Pick out all lines of the entries that include the word "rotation" and copy them.

**Task data**:

Start of Block

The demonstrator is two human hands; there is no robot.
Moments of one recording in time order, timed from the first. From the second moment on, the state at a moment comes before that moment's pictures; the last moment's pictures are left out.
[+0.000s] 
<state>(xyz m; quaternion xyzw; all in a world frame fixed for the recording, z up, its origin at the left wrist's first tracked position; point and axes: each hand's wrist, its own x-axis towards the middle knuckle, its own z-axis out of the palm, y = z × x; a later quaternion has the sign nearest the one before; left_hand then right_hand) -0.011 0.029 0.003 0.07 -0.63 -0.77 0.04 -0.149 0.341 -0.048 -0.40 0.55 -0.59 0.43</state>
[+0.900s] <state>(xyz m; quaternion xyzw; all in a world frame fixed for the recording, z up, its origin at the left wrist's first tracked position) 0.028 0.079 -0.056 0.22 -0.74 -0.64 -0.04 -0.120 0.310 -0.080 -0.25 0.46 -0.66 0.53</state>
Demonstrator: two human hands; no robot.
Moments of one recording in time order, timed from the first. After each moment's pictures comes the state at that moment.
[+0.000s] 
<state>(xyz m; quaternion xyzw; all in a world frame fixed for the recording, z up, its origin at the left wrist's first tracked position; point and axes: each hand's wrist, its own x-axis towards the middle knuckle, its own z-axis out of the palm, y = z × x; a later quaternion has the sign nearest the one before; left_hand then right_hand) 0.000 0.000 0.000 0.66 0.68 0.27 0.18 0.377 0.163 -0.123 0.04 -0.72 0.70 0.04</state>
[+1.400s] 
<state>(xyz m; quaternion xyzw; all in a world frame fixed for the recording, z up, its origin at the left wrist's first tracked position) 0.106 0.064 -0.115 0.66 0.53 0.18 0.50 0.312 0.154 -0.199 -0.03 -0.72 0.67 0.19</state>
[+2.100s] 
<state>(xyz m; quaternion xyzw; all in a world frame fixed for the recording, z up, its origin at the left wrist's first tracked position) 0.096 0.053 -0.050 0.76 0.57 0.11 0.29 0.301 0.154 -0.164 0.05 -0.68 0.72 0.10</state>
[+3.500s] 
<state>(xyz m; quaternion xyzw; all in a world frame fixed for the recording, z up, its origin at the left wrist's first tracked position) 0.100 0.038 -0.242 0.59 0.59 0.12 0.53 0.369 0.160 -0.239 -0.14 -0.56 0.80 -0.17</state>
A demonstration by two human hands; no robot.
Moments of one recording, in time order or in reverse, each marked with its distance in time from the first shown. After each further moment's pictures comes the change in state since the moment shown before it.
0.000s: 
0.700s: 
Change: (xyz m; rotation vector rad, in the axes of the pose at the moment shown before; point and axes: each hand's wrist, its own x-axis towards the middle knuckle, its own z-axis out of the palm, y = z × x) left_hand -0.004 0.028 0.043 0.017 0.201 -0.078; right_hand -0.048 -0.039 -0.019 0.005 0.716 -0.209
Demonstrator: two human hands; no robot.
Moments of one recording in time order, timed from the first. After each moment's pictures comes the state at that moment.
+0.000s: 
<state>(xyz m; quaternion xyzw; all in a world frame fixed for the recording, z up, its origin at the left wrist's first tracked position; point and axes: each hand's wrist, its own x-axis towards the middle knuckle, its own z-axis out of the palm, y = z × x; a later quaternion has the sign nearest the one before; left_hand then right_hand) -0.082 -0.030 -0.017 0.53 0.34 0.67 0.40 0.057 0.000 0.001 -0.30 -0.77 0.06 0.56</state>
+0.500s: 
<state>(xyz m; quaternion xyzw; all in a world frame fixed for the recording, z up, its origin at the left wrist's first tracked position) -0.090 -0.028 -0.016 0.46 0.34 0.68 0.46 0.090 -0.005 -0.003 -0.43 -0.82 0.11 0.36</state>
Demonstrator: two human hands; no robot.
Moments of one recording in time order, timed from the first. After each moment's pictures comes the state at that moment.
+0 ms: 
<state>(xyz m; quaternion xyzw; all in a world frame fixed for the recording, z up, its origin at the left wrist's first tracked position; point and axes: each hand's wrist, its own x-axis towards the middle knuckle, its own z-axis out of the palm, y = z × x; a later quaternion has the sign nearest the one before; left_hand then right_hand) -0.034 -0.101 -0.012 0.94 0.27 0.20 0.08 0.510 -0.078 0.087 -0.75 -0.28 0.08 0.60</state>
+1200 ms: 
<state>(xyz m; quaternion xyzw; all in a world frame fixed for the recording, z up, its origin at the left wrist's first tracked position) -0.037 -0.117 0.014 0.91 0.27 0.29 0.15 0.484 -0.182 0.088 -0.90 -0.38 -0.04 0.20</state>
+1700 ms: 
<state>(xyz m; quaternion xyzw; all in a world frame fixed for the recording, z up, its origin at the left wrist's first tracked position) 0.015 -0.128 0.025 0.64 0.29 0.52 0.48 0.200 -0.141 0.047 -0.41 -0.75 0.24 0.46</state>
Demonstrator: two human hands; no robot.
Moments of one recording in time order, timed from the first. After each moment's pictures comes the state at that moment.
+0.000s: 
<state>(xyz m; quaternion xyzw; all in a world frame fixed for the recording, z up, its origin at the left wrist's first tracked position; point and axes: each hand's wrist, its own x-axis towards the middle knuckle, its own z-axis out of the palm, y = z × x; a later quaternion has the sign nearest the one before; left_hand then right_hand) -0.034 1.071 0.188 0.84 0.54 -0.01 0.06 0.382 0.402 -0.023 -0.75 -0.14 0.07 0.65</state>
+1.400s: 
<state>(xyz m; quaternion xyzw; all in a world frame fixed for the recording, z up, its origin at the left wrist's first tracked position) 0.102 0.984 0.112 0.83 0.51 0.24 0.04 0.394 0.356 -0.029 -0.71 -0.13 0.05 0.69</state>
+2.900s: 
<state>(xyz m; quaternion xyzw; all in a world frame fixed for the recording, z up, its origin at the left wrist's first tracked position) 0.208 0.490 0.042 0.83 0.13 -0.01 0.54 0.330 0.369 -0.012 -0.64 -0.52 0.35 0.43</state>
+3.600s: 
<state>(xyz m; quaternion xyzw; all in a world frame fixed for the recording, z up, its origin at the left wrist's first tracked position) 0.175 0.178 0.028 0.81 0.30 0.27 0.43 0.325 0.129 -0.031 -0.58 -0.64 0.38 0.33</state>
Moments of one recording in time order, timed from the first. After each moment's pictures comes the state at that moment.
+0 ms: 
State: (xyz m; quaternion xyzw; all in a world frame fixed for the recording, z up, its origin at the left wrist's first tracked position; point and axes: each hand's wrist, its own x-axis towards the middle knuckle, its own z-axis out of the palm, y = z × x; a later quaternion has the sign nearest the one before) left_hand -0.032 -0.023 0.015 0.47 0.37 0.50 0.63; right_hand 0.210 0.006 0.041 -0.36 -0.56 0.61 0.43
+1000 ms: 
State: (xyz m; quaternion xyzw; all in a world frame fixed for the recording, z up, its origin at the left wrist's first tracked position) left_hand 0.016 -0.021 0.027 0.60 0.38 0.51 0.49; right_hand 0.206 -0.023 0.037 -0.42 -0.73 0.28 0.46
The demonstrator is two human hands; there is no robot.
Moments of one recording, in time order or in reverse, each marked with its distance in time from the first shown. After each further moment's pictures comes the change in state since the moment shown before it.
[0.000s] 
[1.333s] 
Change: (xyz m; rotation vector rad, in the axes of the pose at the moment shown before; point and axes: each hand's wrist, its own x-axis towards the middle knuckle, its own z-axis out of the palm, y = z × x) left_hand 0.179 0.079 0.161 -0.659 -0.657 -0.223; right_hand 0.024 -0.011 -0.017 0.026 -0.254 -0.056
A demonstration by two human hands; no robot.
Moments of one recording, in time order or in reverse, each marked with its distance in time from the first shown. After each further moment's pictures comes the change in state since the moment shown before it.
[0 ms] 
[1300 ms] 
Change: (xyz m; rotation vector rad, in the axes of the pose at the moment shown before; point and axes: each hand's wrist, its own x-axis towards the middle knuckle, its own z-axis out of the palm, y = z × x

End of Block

**Exercise solution**:
Change: (xyz m; rotation vector rad, in the axes of the pose at the moment shown before; point and axes: each hand's wrist, its own x-axis towards the middle knuckle, its own z-axis out of the palm, y = z × x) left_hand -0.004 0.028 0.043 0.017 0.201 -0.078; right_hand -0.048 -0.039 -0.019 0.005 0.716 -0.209
Change: (xyz m; rotation vector rad, in the axes of the pose at the moment shown before; point and axes: each hand's wrist, its own x-axis towards the middle knuckle, its own z-axis out of the palm, y = z × x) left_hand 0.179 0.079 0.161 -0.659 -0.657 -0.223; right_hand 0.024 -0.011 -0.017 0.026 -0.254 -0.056
Change: (xyz m; rotation vector rad, in the axes of the pose at the moment shown before; point and axes: each hand's wrist, its own x-axis towards the middle knuckle, its own z-axis out of the palm, y = z × x

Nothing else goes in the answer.